MATERIAL SUPPLIED Block Start
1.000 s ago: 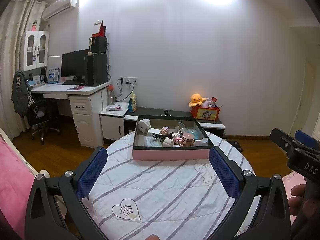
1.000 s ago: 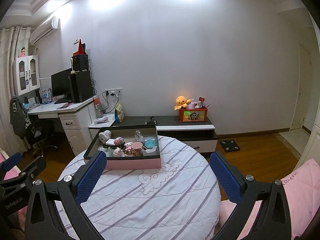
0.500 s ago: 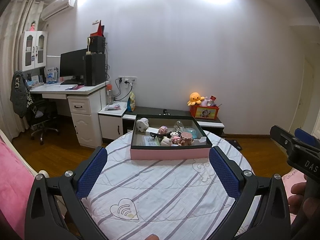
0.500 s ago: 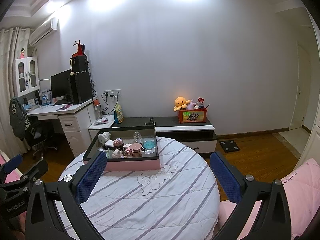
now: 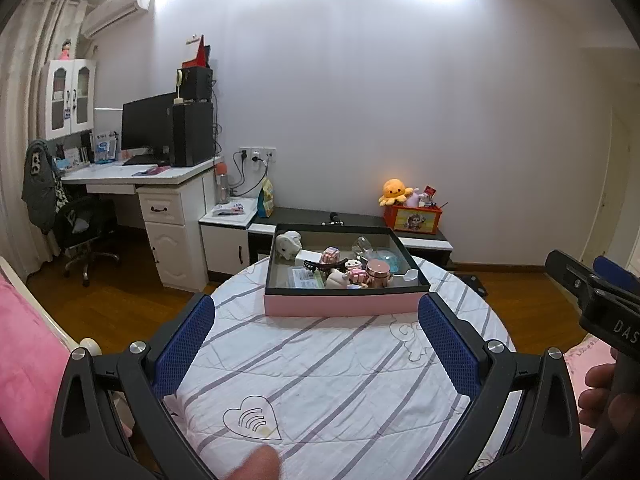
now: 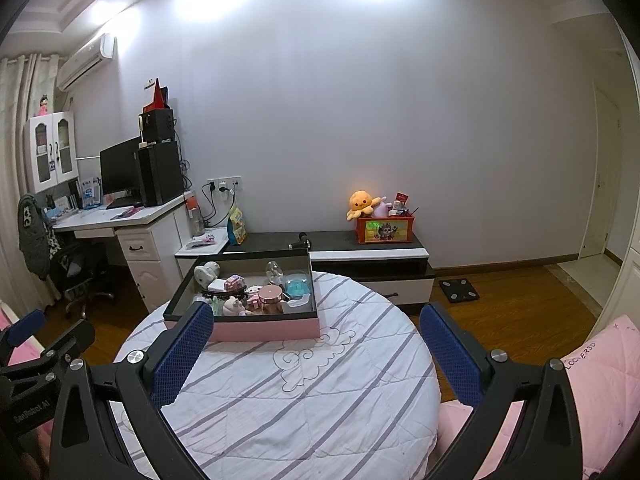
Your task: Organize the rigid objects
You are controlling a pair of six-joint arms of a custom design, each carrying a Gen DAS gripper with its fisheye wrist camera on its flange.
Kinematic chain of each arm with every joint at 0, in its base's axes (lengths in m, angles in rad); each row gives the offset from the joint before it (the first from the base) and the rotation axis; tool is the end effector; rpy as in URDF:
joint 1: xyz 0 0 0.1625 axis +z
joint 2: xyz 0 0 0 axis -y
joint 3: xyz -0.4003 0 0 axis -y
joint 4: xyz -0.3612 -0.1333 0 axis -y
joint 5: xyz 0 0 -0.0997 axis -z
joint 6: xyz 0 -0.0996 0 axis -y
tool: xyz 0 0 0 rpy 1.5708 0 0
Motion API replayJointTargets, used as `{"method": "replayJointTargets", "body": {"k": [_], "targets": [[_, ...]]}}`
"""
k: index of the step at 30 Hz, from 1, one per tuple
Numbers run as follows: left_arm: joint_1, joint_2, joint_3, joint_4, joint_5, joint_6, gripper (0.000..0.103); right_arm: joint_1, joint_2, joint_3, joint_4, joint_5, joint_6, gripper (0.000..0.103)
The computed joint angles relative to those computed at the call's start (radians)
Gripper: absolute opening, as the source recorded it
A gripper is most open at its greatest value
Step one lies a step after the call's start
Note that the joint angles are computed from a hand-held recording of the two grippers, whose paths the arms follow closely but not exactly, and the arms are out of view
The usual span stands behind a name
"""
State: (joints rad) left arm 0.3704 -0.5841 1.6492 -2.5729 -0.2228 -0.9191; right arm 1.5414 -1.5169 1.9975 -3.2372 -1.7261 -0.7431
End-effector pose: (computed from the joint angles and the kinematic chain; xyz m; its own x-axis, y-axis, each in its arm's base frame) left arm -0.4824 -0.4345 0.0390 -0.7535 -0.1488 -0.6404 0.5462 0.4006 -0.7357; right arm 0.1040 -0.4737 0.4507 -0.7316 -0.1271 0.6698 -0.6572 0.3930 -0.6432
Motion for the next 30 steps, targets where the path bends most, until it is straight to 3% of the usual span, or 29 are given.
{"method": "replayJointTargets", "body": {"k": [7, 17, 30], "targets": [[0.007, -0.005, 0.011, -0.043, -0.005, 0.032, 0.103, -0.001, 0.004, -0.003, 0.005, -0.003, -0.001, 0.103], [0.006, -0.023, 0.007, 0.066, 0.03, -0.046, 0.103, 0.0, 0.013, -0.01, 0.006, -0.003, 0.0, 0.103], [0.013, -0.005, 0.0, -0.063, 0.007, 0.069, 0.103, 0.006, 0.027, -0.019, 0.01, -0.004, -0.004, 0.103]]}}
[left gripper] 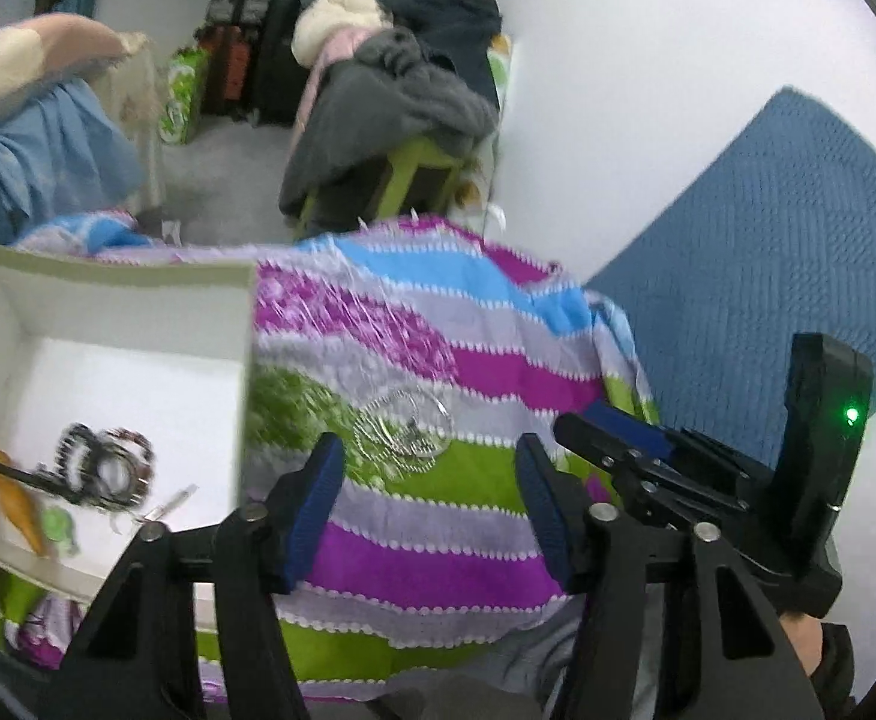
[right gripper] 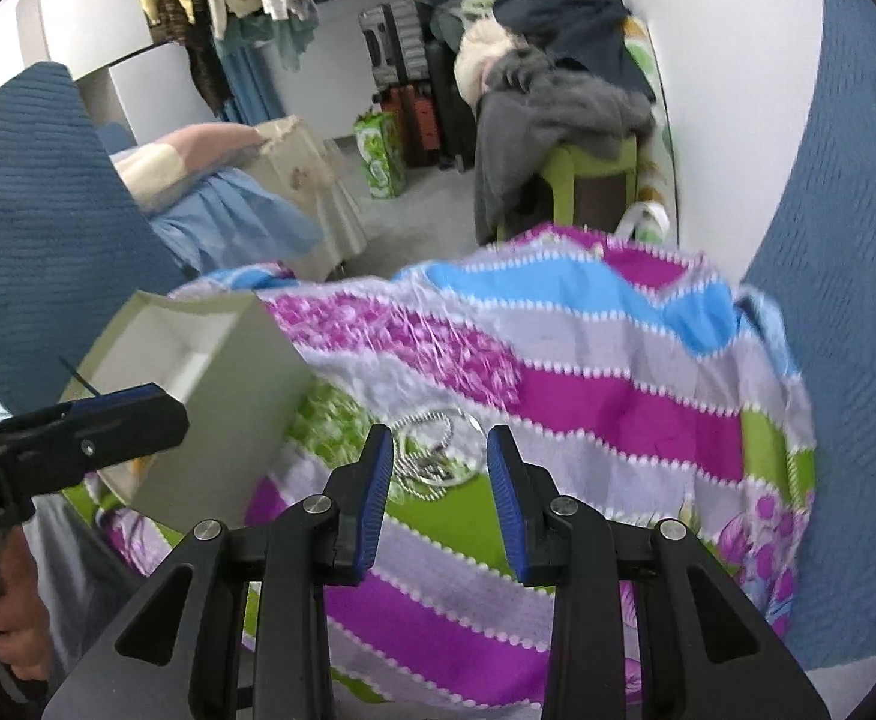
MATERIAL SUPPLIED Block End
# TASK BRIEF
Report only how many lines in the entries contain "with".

# ANSWER SPACE
2